# Original Scraper File
Before realizing that Glottolog provides a link to the relevant Wikipedia page for a given language, I began writing my web scraper to obtain information from the language pages listed in Wikipedia's https://en.wikipedia.org/wiki/List_of_language_names page. This page provides a list of commonly known languages and their links, but does not provide pages for a complete list of languages. 

In [3]:
import pandas as pd 
import requests
import unicodedata
from tqdm import tqdm
from bs4 import BeautifulSoup

In [5]:
# Links to the pages for each language, scraped from Wikipedia:
    # def get_links(): 
    #     response = requests.get('https://en.wikipedia.org/wiki/List_of_language_names')
    #     soup = BeautifulSoup(response.content, 'html.parser')
    #     links = soup.find_all('a')
    #     # links = [link.get('href') for link in links if (link.get('title') is not None) and ('language' in link.get('title'))]
    #     links = [link.get('href') for link in links if (link.get('title') is not None)]
    #     # links = [link for link in links if link.endswith('_language')]
    #     links = ["https://en.wikipedia.org"+link for link in links]
    #     return links

#Updated Solution: Links to the pages for each language, scraped from Glottolog: 
glottolog_info = pd.read_csv('../csv_files/glottolog_data.csv')

In [6]:
# The following function finds the index of the headers in the infobox of the Wikipedia page for a given language, allowing 
# us to extract the information we need from the page using the headers as keys.

def find_index_of_headers(url):
    response        = requests.get(url)
    content         = response.content
    parser          = BeautifulSoup(content, 'html.parser')
    table           = parser.find('table', {'class': 'infobox'})
    included_headers = {}
    
    for i in range(0, len(table.find_all('th', {'class': 'infobox-label'}))):
        included_headers[unicodedata.normalize('NFKD', table.find_all('th', {'class': 'infobox-label'}).__getitem__(i).getText())] = i
    return included_headers


urls = glottolog_info['Wikipedia_Url'].astype(str)

In [None]:
# The following code block scrapes the Wikipedia pages for each language in the list of links, extracting the information

import requests
from requests.adapters import HTTPAdapter
from urllib3.util.retry import Retry

data = []
errors = []

for url in tqdm(urls): 
    # try: 
        # lang = url.split('/')[-1]

        # print(requests.get(url).status_code)
        # print(url)

        session = requests.Session()
        retry = Retry(connect=3, backoff_factor=0.5)
        adapter = HTTPAdapter(max_retries=retry)
        session.mount('http://', adapter)
        session.mount('https://', adapter)

        if url == 'nan':
             continue
        if str(url).startswith('/wiki/'):
             url = 'https://en.wikipedia.org' + str(url)
        if requests.get(str(url)).status_code != 200:
             continue
        response = session.get(str(url))

        content         = response.content
        parser          = BeautifulSoup(content, 'html.parser')
        table           = parser.find('table', {'class': 'infobox'})

        if table == None:
             print("No table found ", url)
             continue

        header_indices  = find_index_of_headers(url)

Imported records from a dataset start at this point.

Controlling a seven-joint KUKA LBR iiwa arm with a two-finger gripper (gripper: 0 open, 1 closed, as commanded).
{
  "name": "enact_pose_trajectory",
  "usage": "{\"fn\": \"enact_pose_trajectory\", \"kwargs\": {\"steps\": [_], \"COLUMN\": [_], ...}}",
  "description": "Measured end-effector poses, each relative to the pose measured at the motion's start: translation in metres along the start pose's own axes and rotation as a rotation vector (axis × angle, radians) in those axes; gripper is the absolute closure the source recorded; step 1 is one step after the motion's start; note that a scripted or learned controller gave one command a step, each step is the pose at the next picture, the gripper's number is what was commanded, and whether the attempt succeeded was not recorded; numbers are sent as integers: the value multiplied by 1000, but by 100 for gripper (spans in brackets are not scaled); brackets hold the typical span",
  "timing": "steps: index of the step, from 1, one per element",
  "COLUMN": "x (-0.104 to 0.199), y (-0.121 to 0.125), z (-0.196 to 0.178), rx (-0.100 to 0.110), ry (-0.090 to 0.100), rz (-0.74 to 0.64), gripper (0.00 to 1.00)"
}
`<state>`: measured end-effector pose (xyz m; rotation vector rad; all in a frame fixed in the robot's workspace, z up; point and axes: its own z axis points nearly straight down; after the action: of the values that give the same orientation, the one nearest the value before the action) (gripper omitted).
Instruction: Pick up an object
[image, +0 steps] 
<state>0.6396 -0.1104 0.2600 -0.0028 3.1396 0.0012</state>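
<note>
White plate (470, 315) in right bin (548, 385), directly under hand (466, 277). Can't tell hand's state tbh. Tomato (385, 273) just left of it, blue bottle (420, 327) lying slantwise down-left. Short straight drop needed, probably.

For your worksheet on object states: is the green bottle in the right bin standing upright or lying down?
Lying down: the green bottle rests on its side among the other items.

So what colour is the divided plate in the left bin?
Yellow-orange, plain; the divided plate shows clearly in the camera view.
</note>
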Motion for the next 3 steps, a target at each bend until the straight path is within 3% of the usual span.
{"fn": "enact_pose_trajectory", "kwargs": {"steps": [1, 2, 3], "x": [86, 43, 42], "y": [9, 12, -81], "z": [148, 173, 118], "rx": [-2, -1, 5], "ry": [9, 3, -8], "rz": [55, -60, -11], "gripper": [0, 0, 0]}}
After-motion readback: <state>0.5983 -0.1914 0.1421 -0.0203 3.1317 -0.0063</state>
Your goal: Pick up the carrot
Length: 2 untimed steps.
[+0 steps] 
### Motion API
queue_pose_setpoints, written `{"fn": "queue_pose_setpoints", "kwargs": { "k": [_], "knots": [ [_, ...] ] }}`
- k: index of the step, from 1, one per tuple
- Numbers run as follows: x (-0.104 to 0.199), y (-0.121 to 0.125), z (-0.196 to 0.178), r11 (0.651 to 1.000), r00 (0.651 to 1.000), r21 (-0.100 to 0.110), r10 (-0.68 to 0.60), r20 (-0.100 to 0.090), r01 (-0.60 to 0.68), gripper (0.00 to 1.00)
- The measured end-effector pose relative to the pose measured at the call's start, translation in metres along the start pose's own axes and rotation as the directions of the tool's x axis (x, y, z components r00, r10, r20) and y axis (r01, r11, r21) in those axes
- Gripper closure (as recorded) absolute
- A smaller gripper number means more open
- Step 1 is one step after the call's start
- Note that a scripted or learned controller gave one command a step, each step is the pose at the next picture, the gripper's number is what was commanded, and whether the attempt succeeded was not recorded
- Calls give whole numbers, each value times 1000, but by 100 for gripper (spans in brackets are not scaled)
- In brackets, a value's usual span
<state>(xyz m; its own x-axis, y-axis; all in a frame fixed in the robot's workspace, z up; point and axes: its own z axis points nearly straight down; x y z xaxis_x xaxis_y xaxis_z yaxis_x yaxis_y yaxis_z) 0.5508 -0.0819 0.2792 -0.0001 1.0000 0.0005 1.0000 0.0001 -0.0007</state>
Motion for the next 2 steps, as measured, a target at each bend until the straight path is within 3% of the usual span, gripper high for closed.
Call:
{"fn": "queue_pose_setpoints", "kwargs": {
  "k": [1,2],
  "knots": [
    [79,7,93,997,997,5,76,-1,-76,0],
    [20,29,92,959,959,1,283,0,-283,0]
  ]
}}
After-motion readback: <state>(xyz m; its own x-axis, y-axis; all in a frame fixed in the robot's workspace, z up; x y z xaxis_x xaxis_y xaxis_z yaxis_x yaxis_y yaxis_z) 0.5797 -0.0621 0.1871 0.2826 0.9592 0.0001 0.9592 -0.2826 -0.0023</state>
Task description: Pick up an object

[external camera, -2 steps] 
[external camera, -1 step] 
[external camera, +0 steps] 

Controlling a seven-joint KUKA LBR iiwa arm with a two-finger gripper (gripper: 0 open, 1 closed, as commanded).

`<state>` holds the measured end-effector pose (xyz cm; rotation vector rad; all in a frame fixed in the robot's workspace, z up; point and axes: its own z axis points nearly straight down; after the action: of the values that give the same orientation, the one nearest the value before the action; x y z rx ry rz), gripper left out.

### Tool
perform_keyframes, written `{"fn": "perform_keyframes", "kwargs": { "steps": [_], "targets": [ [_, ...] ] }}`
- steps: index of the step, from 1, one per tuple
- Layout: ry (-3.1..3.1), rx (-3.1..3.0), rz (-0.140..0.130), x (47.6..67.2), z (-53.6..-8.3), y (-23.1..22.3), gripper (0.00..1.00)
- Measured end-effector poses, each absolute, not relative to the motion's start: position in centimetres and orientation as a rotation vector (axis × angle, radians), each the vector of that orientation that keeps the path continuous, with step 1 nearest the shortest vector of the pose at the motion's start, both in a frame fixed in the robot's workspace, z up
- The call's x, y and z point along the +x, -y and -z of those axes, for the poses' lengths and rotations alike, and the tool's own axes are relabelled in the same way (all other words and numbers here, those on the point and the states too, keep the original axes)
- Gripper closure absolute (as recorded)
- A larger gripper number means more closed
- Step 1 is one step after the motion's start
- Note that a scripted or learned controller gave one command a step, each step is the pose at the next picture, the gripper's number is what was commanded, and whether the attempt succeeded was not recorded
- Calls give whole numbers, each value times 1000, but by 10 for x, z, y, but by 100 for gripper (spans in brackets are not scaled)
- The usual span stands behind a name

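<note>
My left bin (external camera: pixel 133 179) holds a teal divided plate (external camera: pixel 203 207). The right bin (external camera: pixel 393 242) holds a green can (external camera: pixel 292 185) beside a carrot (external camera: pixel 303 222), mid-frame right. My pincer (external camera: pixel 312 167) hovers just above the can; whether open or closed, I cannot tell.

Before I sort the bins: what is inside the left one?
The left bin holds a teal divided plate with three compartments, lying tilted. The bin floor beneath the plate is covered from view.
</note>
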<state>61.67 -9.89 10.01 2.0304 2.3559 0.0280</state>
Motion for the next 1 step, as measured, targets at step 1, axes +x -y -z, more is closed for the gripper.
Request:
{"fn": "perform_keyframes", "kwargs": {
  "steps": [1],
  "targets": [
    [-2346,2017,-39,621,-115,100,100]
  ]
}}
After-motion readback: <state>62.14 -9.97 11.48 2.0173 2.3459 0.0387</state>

        # print(header_indices)

        infobox_data = table.find_all('td', {'class': 'infobox-data'})

        lang            = table.find('th', {'class': 'infobox-above above'}).get_text('title') if table.find('th', {'class': 'infobox-above above'}) else lang
        off_lang        = infobox_data[header_indices['Official language in']].text if 'Official language in' in header_indices else None
        rec_min_lang    = infobox_data[header_indices['Recognised minoritylanguage in']].text if 'Recognised minoritylanguage in' in header_indices else None
        # speakers        = infobox_data[header_indices['Speakers']].text             if 'Speakers' in header_indices else None
        iso6393        = infobox_data[header_indices['ISO 639-3']].get_text('title')            if 'ISO 639-3' in header_indices else None
        glottocode      = infobox_data[header_indices['Glottolog']].get_text('title')            if 'Glottolog' in header_indices else None

        if 'Speakers' in header_indices.keys():
            speakers = infobox_data[header_indices['Speakers']].text
        elif 'Native speakers' in header_indices.keys():
            speakers = infobox_data[header_indices['Native speakers']].text
        else:
            speakers = None

        if 'Region' in header_indices.keys():
            regions = infobox_data[header_indices['Region']].text
        elif 'Native Region' in header_indices.keys():
            regions = infobox_data[header_indices['Native Region']].text
        else:
            regions = None

        family          = [x for x in infobox_data[header_indices['Language family']].get_text('title').split('title') if x != "\n"]\
                            if 'Language family' in header_indices else None
        
        dialects        = [x for x in infobox_data[header_indices['Dialects']].get_text('title').split('title') if x != "\n"] \
                            if 'Dialects' in header_indices else None

        url             = str(url)
        
        data.append((lang, family, dialects, iso6393, glottocode, speakers, regions, off_lang, rec_min_lang, url))
    # except Exception as e: 
    #     errors.append((e, url))
    #     continue

df = pd.DataFrame(data, columns=['lang', 'family', 'dialects', 'iso6393', 'glottocode', 'speakers', 'regions', 'off_lang', 'rec_min_lang', 'Wikipedia_Url'])
df.to_csv('../csv_files/wiki_languages_most_recent.csv')

In [11]:
df = pd.DataFrame(data, columns=['lang', 'family', 'dialects', 'iso6393', 'glottocode', 'speakers', 'regions', 'off_lang', 'rec_min_lang', 'Wikipedia_Url'])
df.to_csv('../csv_files/wiki_languages_most_recent.csv')